This exercise calls for the listing to be set down exactly.

═════ Supplied information

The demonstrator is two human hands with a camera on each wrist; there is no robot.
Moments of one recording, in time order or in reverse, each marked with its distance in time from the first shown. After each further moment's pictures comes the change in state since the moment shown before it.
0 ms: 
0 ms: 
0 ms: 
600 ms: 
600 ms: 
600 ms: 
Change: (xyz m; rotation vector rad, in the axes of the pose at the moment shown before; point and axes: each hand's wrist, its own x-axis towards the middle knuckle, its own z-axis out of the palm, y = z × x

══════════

** Answer to this exercise **
The demonstrator is two human hands with a camera on each wrist; there is no robot.
Moments of one recording, in time order or in reverse, each marked with its distance in time from the first shown. After each further moment's pictures comes the change in state since the moment shown before it.
0 ms: 
0 ms: 
0 ms: 
600 ms: 
600 ms: 
600 ms: 
Change: (xyz m; rotation vector rad, in the axes of the pose at the moment shown before; point and axes: each hand's wrist, its own x-axis towards the middle knuckle, its own z-axis out of the palm, y = z × x

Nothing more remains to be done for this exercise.